Frequently Asked Questions

How many types of collagen are there?

There are 28 genetically distinct collagen types in the human body, each encoded by its own gene and serving a specific structural role. All share a triple-helix structure but differ in how they assemble and where they are used. Type I alone accounts for approximately 90% of all collagen. The 28 types were cataloged by Ricard-Blum in a 2011 review in Cold Spring Harbor Perspectives in Biology.

What is the difference between collagen type I and type II?

Type I collagen forms thick, densely packed fibers that provide tensile strength to skin, bone, and tendon. Type II collagen forms thinner, more loosely organized fibers in cartilage, where it creates a hydrated gel that absorbs compressive forces in joints. Type I dominates in rigid, load-bearing structures; type II dominates in flexible, pressure-absorbing cartilage. Most skin and bone supplements use type I; joint supplements may use type II.

Which collagen type is best for skin?

Type I collagen is the dominant collagen in skin (approximately 80% of dermal collagen), with type III making up most of the remainder. Collagen supplements for skin typically contain hydrolyzed types I and III from bovine, porcine, or marine sources. Aguirre-Cruz et al. (2020) reviewed evidence showing that oral collagen hydrolysates stimulate fibroblasts to produce new collagen, improving skin hydration and elasticity.

What is type IV collagen?

Type IV collagen does not form fibers.

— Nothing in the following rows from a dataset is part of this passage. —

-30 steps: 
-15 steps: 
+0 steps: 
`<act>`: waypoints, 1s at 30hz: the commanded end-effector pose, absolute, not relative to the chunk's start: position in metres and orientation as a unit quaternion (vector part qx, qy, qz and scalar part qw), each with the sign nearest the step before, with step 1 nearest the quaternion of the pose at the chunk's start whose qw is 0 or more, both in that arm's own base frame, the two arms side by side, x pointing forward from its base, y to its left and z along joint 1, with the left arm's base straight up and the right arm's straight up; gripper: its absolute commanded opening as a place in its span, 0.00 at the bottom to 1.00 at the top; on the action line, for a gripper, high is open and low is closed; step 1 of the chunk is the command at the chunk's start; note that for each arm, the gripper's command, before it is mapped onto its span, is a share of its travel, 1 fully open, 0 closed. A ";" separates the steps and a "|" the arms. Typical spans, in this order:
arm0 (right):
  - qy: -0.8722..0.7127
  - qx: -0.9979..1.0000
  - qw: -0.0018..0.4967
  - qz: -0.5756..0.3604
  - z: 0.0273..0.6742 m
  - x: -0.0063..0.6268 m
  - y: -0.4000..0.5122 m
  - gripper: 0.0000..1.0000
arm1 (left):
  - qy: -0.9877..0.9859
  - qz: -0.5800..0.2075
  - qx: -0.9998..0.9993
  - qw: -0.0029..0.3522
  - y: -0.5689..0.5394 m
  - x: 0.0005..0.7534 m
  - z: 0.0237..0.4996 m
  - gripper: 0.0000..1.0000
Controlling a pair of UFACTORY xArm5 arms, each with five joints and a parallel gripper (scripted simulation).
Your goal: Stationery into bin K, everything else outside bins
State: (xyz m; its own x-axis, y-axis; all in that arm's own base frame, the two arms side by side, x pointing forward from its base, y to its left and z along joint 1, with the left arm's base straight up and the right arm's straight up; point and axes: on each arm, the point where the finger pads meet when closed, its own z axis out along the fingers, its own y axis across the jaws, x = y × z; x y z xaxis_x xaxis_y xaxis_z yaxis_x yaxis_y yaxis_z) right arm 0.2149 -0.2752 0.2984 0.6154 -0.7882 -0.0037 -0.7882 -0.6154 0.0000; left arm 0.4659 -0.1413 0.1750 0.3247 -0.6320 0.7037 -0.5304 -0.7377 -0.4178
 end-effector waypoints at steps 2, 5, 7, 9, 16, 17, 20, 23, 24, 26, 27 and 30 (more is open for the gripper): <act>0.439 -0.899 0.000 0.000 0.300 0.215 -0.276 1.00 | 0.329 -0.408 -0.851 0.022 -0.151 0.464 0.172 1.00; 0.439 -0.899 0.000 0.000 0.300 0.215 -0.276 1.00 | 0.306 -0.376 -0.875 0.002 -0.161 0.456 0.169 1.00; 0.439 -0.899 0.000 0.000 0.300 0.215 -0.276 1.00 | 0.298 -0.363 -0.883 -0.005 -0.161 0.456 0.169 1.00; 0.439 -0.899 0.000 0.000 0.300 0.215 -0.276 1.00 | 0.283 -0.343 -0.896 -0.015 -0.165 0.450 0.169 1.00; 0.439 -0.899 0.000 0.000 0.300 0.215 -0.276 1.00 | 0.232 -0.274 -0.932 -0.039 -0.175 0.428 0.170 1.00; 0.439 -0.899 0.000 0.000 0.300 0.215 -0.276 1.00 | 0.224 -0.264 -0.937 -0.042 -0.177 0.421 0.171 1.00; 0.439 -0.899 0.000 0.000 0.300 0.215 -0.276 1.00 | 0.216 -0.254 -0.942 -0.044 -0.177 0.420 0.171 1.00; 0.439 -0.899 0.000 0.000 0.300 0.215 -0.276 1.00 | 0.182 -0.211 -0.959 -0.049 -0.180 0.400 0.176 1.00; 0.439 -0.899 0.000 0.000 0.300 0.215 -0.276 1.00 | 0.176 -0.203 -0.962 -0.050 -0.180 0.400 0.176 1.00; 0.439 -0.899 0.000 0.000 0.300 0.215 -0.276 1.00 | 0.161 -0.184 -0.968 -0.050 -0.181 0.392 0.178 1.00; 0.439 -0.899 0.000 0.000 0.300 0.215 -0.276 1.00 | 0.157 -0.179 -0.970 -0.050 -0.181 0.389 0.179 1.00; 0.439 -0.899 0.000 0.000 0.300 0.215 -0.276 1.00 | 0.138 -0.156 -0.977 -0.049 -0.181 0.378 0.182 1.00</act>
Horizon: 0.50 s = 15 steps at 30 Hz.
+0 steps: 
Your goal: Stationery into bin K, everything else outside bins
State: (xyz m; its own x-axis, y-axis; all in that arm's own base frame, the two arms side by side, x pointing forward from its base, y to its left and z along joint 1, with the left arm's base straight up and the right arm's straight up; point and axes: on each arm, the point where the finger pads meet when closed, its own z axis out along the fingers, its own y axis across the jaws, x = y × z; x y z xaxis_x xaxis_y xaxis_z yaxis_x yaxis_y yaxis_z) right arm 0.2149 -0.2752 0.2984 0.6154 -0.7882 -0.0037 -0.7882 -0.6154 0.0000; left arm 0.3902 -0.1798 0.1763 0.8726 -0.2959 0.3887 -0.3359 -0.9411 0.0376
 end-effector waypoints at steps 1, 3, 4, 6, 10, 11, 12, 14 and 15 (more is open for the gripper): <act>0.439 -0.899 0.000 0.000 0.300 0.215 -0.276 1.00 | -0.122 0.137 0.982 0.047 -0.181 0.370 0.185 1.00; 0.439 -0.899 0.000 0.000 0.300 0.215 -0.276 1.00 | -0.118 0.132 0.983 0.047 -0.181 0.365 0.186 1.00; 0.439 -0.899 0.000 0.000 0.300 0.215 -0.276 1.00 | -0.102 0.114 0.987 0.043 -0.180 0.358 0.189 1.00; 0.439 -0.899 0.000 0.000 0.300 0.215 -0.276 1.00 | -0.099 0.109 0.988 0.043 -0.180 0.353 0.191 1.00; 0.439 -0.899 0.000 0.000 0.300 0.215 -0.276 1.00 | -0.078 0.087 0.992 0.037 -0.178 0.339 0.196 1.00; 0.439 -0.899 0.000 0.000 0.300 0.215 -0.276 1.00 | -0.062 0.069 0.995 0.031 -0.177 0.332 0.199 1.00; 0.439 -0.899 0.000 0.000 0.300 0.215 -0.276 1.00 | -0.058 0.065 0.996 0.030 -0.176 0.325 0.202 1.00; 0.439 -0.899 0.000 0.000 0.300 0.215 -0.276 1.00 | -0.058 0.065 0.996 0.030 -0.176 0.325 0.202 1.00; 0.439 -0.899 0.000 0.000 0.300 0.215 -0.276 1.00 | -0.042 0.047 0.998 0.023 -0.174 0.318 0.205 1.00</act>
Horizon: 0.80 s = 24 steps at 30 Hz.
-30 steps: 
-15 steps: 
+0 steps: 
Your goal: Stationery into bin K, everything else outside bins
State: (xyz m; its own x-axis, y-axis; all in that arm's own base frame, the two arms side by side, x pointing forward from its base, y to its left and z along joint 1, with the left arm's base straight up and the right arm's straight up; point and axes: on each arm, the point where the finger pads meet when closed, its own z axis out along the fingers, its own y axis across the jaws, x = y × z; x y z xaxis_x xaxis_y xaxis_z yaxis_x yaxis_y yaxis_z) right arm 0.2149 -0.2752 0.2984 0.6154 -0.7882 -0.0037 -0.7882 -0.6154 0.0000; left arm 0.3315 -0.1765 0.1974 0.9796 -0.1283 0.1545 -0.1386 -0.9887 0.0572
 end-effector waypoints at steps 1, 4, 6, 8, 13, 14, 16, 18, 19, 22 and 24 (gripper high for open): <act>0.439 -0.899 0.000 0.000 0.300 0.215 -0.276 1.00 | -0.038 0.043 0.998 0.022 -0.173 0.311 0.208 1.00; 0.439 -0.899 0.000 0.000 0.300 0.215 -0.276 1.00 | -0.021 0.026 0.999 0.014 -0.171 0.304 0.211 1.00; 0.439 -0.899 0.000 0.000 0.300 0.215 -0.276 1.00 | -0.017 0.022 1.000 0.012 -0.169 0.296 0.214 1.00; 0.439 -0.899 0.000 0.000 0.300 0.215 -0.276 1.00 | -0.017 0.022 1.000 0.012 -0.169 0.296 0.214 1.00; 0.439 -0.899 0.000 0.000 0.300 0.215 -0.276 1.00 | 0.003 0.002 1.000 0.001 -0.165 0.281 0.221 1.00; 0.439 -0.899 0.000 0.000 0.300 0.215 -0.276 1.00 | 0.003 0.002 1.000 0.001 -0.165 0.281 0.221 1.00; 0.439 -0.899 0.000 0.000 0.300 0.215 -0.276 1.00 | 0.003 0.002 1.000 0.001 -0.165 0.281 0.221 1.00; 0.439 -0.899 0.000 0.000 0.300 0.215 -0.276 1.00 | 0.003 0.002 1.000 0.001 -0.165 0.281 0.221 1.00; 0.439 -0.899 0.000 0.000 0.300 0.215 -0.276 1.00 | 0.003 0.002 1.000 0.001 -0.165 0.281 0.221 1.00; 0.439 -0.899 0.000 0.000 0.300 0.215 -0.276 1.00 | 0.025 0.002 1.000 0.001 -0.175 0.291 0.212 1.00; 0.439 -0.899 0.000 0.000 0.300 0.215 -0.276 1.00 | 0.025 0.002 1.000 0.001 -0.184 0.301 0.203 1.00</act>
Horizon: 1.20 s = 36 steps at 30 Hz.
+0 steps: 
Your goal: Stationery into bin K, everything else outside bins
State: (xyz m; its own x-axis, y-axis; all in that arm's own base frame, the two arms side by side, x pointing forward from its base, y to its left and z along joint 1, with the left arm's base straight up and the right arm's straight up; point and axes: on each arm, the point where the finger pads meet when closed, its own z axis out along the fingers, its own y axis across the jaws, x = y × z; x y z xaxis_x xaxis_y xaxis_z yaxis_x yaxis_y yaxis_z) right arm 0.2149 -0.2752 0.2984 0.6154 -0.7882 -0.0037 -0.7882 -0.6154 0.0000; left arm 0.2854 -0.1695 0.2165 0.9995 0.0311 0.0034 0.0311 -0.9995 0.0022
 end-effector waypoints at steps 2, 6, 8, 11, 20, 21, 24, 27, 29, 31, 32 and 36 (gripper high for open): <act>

Instead, it assembles into flat, sheet-like networks called basement membranes that separate tissue layers throughout the body. Every blood vessel, kidney tubule, and organ boundary sits on a type IV collagen scaffold. Mutations in type IV collagen genes cause Alport syndrome, a genetic disease affecting kidneys, hearing, and vision.

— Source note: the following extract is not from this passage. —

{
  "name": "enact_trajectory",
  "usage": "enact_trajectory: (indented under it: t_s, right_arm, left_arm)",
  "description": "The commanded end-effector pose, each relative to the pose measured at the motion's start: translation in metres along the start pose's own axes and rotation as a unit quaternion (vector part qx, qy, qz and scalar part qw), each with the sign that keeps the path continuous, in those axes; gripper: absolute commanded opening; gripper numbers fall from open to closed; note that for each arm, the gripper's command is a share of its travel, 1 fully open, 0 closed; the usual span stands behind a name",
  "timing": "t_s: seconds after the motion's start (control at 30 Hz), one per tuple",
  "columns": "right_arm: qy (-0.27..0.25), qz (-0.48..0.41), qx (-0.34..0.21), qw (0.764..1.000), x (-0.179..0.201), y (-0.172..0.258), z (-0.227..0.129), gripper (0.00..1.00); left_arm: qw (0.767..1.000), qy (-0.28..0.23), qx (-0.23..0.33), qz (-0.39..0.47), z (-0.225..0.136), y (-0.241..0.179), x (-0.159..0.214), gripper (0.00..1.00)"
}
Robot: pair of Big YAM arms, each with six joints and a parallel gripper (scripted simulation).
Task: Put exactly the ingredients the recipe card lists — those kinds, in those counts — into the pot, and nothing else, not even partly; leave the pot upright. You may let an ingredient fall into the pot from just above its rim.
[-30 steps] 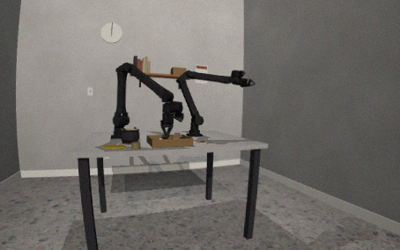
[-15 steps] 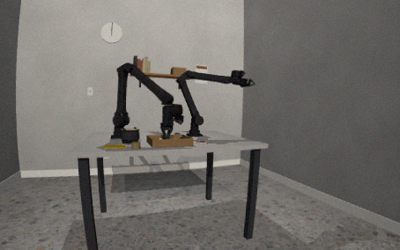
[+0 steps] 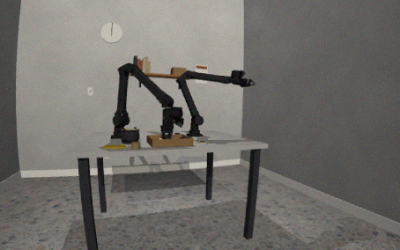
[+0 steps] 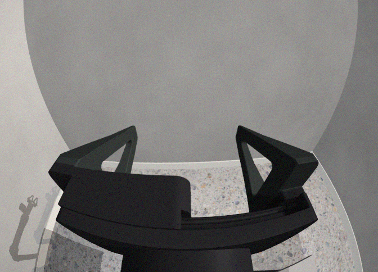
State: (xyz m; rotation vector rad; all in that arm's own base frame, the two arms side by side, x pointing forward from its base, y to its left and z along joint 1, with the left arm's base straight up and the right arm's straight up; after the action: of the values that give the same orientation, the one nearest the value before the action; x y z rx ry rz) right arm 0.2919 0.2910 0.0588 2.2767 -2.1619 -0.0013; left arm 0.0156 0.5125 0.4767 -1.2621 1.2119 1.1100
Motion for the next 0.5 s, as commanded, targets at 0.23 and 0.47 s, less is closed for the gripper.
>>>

Does it matter what type of collagen you take?

The source determines the dominant collagen type: bovine provides types I/III, fish provides type I, and chicken cartilage provides type II. For joints specifically, undenatured type II collagen (UC-II) works through immune modulation rather than providing building blocks. However, once collagen is hydrolyzed into small peptides, the type distinction becomes less meaningful because the peptide fragments stimulate your body's own collagen production across multiple types.

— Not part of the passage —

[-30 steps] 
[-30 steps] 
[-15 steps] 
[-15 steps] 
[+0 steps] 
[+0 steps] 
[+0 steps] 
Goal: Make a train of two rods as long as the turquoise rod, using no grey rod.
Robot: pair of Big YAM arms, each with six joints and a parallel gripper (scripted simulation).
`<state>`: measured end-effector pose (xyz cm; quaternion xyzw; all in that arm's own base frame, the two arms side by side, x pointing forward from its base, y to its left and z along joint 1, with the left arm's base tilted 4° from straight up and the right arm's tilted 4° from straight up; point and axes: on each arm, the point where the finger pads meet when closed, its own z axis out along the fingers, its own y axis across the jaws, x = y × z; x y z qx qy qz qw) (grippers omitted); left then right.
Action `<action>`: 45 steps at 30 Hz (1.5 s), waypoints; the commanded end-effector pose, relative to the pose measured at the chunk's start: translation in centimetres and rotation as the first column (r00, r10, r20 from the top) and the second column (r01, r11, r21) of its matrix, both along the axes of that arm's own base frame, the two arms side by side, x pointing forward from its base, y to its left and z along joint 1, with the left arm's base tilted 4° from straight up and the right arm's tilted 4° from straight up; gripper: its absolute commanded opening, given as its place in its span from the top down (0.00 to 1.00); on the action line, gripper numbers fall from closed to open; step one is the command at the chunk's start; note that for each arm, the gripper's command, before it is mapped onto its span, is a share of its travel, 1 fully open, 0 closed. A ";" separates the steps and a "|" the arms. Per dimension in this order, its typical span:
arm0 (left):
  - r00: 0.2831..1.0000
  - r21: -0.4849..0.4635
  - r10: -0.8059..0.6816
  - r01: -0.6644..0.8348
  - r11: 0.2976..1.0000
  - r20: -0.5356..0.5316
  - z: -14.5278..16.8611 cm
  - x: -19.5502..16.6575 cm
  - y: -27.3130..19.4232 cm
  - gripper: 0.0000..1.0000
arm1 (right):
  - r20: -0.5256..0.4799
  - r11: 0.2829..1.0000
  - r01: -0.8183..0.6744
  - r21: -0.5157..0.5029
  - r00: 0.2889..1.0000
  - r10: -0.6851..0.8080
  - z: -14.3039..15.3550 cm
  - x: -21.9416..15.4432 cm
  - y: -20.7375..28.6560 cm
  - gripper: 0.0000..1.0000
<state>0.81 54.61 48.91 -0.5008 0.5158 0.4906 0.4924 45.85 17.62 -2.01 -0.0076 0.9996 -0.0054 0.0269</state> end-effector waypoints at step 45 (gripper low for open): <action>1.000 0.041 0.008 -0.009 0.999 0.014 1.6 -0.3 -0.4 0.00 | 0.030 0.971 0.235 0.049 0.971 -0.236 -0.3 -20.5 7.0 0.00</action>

What causes collagen type mutations?

Collagen gene mutations cause a range of genetic diseases depending on which type is affected. Type I mutations cause osteogenesis imperfecta (brittle bone disease). Type IV mutations cause Alport syndrome (kidney disease). Type V mutations cause classical Ehlers-Danlos syndrome (joint hypermobility). Type VII mutations cause epidermolysis bullosa (blistering skin disease). Type VI mutations cause Bethlem myopathy (muscle weakness).